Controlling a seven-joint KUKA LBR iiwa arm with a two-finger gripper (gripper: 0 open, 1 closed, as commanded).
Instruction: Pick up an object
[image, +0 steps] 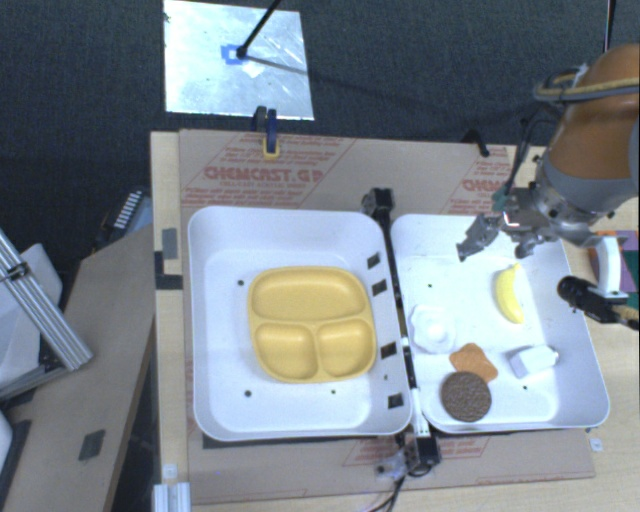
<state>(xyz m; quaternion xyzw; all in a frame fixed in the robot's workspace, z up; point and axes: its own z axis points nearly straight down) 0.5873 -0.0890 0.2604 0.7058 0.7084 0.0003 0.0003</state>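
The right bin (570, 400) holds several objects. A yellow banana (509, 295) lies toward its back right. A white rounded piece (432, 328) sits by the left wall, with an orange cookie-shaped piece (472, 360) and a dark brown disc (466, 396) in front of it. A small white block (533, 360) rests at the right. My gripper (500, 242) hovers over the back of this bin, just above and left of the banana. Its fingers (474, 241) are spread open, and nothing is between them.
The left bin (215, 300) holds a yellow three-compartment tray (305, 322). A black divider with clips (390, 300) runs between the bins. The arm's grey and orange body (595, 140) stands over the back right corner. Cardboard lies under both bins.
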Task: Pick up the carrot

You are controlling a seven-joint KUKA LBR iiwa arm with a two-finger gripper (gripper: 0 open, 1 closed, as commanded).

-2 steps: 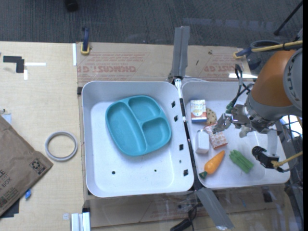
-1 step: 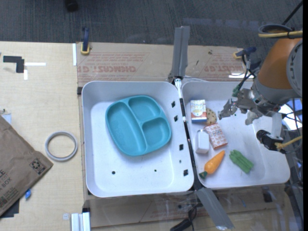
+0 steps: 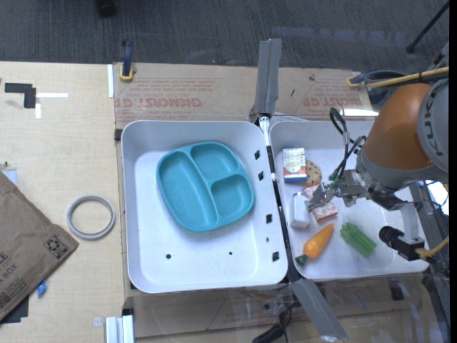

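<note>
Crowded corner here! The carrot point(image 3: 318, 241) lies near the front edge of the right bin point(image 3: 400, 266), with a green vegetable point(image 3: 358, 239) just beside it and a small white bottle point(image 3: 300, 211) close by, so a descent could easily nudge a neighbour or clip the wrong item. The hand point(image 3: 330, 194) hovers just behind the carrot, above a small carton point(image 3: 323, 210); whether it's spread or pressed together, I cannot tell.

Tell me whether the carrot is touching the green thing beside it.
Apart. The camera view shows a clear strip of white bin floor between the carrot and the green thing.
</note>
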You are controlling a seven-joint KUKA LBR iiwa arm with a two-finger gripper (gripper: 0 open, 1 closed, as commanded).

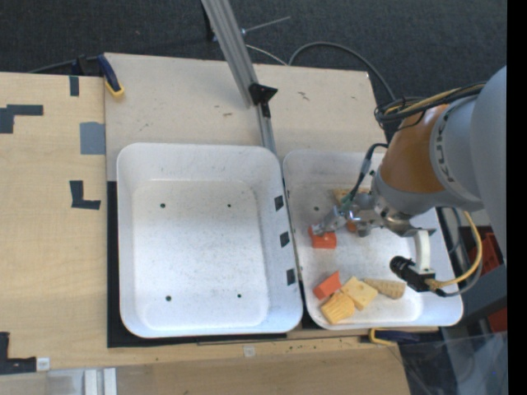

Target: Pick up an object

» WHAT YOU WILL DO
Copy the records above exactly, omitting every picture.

» RESPONSE AREA
Controlling a seven-joint KUKA LBR iiwa arm with a two-finger gripper (gripper: 0 open, 1 closed, as commanded).
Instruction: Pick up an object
[image, +0 steps] 
<state>(xyz m; quaternion xyzw; all in a frame fixed in the robot's workspace, z up; point and axes: its own z axis points nearly straight down) 0.5873 -0.0890 0.2604 0.7058 0.7084 0.0003 0.0003</state>
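The right bin (570, 400) holds several objects. A yellow banana (509, 295) lies toward its back right. A white rounded piece (432, 328) sits by the left wall, with an orange cookie-shaped piece (472, 360) and a dark brown disc (466, 396) in front of it. A small white block (533, 360) rests at the right. My gripper (500, 242) hovers over the back of this bin, just above and left of the banana. Its fingers (474, 241) are spread open, and nothing is between them.
The left bin (215, 300) holds a yellow three-compartment tray (305, 322). A black divider with clips (390, 300) runs between the bins. The arm's grey and orange body (595, 140) stands over the back right corner. Cardboard lies under both bins.
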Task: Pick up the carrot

You are controlling a seven-joint KUKA LBR iiwa arm with a two-finger gripper (gripper: 0 open, 1 closed, as commanded).

-2 steps: 
-1 step: 
+0 steps: 

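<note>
Crowded corner here! The carrot point(image 3: 318, 241) lies near the front edge of the right bin point(image 3: 400, 266), with a green vegetable point(image 3: 358, 239) just beside it and a small white bottle point(image 3: 300, 211) close by, so a descent could easily nudge a neighbour or clip the wrong item. The hand point(image 3: 330, 194) hovers just behind the carrot, above a small carton point(image 3: 323, 210); whether it's spread or pressed together, I cannot tell.

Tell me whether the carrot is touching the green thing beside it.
Apart. The camera view shows a clear strip of white bin floor between the carrot and the green thing.
</note>
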You are controlling a seven-joint KUKA LBR iiwa arm with a two-finger gripper (gripper: 0 open, 1 closed, as commanded).


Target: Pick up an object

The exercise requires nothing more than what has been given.